I am trying to get split and merge to work on my PC. I chose a dataset with 425 images from ODM data. and tried to run it on my PC. i knew my system would not be able to handle it in the default settings, which is why i chose that perticular dataset since i thought it was a good opportunity to learn how to use split and merge to try and process datasets larger than i normally can. i read the ODM cookbook and some other posts on how to use split and merge and got to work.
I chose the split size to be 40 and the overlap to be 30 thinking that its small enough for my system to be able to handle it.
as i started it process the dataset i ran into an error and opened the task output to see what was happening. I read through all the output line and found a perticular line that said 2021-07-07 14:54:29,289 INFO: Expecting to process 127 images.. this is odd. if it decided to process 127 images, then what happened to my input where i instructed it to just run 40 images at a time?
my system configuration is, ryzen 5 1500x, 24gb ram, windows 10 pro, docker.
update, even though the process crashed a long time ago, ODM is still using a lot of system resources. If its not processing anything, then why does it need so much of my systems resources?
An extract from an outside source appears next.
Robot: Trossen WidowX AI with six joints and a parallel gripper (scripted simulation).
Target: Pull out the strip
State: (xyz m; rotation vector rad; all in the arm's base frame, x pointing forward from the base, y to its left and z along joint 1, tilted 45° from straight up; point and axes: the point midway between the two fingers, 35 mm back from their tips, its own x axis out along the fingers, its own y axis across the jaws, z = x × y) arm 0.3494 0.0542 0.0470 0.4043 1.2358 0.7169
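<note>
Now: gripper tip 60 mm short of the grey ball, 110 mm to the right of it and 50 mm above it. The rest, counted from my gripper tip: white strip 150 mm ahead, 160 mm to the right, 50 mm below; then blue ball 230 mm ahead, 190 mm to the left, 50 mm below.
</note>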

ODM is still running in docker. That’s whats taking up my system resources. i don’t know whats happening in the pipeline once its thrown an error at me and shown me that the process has failed.
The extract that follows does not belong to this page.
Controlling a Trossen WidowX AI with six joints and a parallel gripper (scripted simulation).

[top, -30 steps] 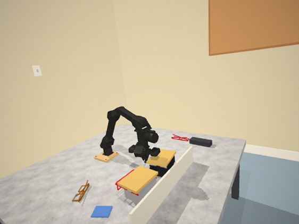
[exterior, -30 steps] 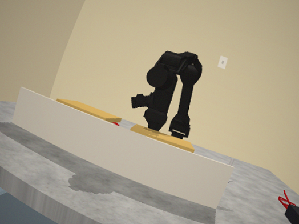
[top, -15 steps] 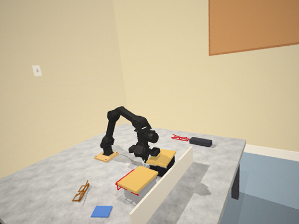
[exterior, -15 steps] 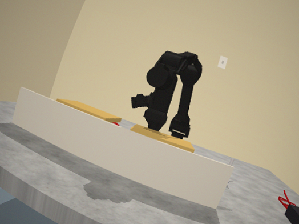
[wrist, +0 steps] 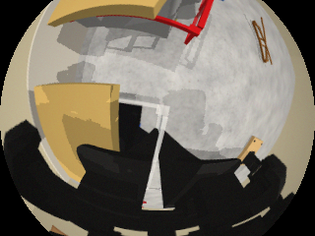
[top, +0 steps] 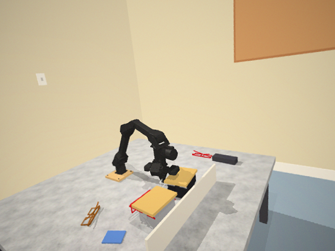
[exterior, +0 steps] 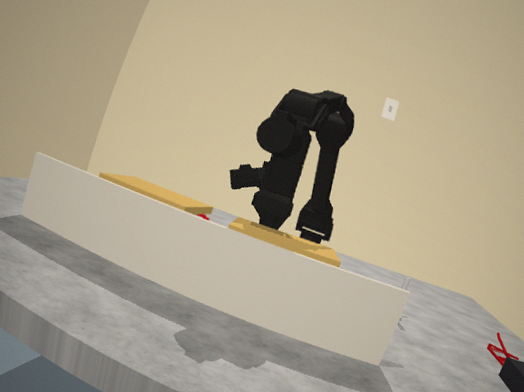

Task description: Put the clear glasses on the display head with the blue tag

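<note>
Now: the black head 60 mm ahead of my gripper tip, 40 mm to the left of it and 10 mm below it. Also, from my gripper tip: long white board: 190 mm ahead, 70 mm to the right, 10 mm below; then flat blue tag: 30 mm behind, 340 mm to the right, 60 mm below; then pale head: 50 mm ahead, 180 mm to the right, 10 mm below.
</note>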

I thought I had replied. My apologies for the delay: when you specify the split size plus the overlap for the splits, that total area gives you what I’ll call the batch size. So a split of 40 plus 30 meters of overlap results in a batch of around ~140 which is larger than your machine can handle.
I would recommend reducing your batch size and potentially your overlap so that your batches are small enough to process.
all of them are at default values. I don’t mind scaling back the feature quality but i don’t see how it bears a co relation with the number of images that it is choosing to process.